» **Assignment**
Go through the listing below. Copy each line that has the string "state".

» **Data provided**
*** Begin section ***
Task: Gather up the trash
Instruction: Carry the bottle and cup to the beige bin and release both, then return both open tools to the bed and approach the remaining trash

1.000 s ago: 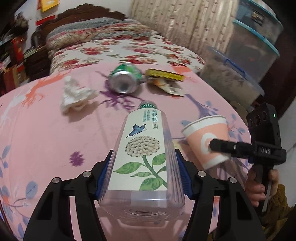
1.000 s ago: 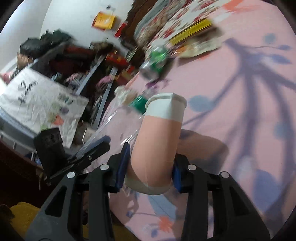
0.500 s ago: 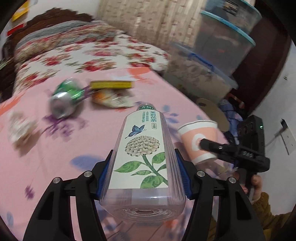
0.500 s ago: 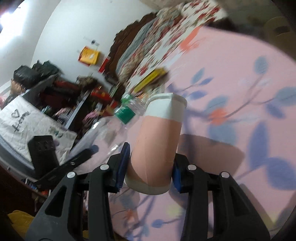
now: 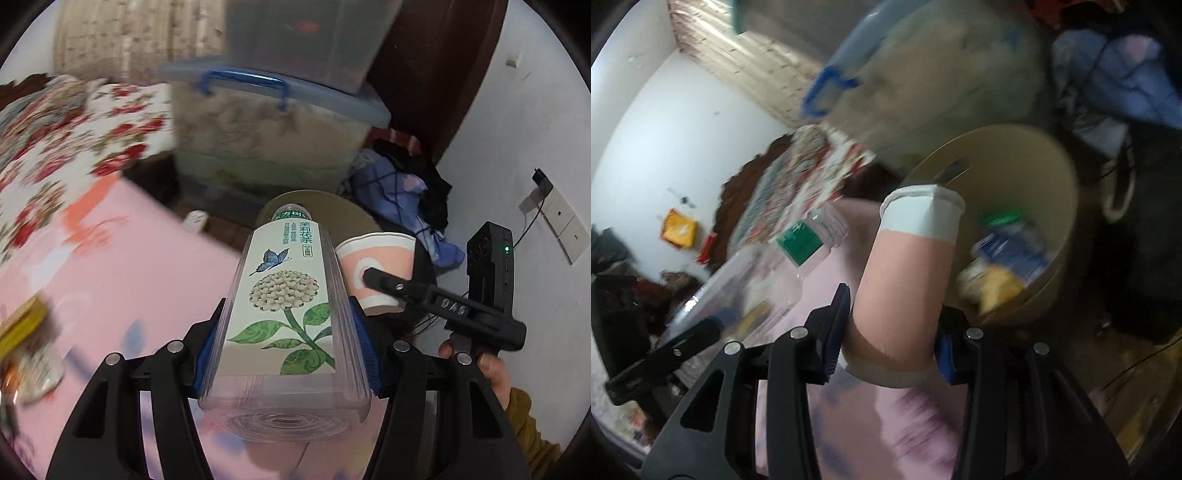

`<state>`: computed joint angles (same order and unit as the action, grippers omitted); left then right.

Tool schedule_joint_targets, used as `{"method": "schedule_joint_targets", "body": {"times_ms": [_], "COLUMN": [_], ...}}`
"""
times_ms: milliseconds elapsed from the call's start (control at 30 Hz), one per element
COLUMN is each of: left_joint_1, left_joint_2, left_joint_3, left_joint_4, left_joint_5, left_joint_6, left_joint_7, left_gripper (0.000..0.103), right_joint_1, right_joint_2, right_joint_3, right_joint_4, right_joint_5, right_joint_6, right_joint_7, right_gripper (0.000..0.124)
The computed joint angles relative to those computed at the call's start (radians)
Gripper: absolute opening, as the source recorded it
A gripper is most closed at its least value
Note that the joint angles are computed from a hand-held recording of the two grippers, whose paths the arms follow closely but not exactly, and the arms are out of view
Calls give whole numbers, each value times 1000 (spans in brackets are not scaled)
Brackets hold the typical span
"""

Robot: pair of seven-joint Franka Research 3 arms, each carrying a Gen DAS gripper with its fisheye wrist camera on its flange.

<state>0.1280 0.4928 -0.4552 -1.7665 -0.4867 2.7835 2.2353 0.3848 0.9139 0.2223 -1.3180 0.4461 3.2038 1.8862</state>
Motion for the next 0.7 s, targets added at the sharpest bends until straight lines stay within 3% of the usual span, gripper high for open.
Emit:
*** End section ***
» **Output**
`<state>`: computed joint angles (same order and unit as the action, grippers omitted); left then right.
<state>0.1280 0.4928 -0.4552 -1.7665 -0.4867 2.7835 2.2353 0.3848 0.9139 0.2223 -1.3180 0.4461 3.2038 1.8862</state>

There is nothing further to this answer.